The European Commission has opened investigations into Apple, Alphabet and Meta for potential breaches of the new Digital Markets Act which prevents anti-competitive business practices.
The European Commission said the investigation would focus on “Alphabet’s rules on steering in Google Play and self-preferencing on Google Search, Apple’s rules on steering in the App Store and the choice screen for Safari, and Meta’s ‘pay or consent model.”
The Commission suspects that the measures put in place by these gatekeepers fall short of effective compliance of their obligations under the DMA.
The investigations are the first major test of Europe’s Digital Markets Act, targeting Alphabet, Amazon, Apple, TikTok parent ByteDance, Meta and Microsoft who were determined to be “gatekeepers” of the Internet.
If the companies are found to have breached the Digital Markets Act, EU regulators can impose fines of up to 10% of their total worldwide turnover and can be increased to 20% for repeated infringement.
The European Commission said it is also investigating whether Amazon is preferencing its own products in its online store, and examining whether Apple’s new fee structure and other terms and conditions for alternative app stores and distribution of apps from the web are “defeating the purpose” of the law.
The European Commission has also ordered Alphabet, Apple and Amazon to retain documents to monitor the effective implementation and compliance with their obligations.
They can also order changes, such as obliging a gatekeeper to sell a business or parts of it, or banning the gatekeeper from acquisitions of other services related to the systemic non-compliance in the “case of systemic infringements”.

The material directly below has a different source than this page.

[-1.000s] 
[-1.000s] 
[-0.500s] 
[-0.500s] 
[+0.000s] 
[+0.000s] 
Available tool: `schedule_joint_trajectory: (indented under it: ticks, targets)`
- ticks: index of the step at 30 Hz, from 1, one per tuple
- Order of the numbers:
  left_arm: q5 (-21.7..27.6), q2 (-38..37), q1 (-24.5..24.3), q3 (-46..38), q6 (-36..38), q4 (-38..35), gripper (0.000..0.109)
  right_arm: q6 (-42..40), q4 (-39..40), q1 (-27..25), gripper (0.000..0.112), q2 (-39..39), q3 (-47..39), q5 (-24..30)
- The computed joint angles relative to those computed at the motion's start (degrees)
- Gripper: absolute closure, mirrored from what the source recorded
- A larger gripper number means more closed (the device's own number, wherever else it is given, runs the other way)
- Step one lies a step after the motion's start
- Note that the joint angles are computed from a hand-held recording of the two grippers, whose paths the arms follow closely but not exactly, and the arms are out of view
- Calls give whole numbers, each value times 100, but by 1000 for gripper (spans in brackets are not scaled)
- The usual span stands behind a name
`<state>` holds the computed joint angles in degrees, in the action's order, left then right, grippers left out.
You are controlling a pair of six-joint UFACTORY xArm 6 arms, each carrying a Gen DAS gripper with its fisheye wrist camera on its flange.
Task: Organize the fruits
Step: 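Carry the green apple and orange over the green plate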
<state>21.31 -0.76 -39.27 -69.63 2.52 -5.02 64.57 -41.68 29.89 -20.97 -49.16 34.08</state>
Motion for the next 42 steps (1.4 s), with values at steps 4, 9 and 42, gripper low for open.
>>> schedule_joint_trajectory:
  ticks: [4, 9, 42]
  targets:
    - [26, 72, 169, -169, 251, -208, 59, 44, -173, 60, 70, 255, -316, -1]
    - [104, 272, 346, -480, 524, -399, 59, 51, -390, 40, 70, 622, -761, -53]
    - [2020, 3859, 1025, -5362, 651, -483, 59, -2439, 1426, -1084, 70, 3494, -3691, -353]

The investigation into Apple comes just after last week’s antitrust lawsuit filed by the US Justice Department, which alleges the company has taken illegal steps to ensure the dominance of its iPhone.
The EU’s antitrust officials have opened proceedings against Alphabet, to determine whether Google is self-preferencing its own services, like Google Shopping and Google Flights, in search results.
Google and Apple are being examined on EU rule compliance, which requiring them to allow third-party developers to “steer” customers to cheaper product offers outside their app stores.
Apple is also being investigated regarding their measures to comply with obligations to enable end users to easily uninstall any software applications on iOS, and easily change default settings for their preferred search engine.
Meta is being probed on its ad-free subscription plans for Facebook and Instagram users, launched in Europe last year, since it gives users a choice whether their data can be collected and used for targeted ads while users who consent to be tracked get a free service which is funded by advertising revenues.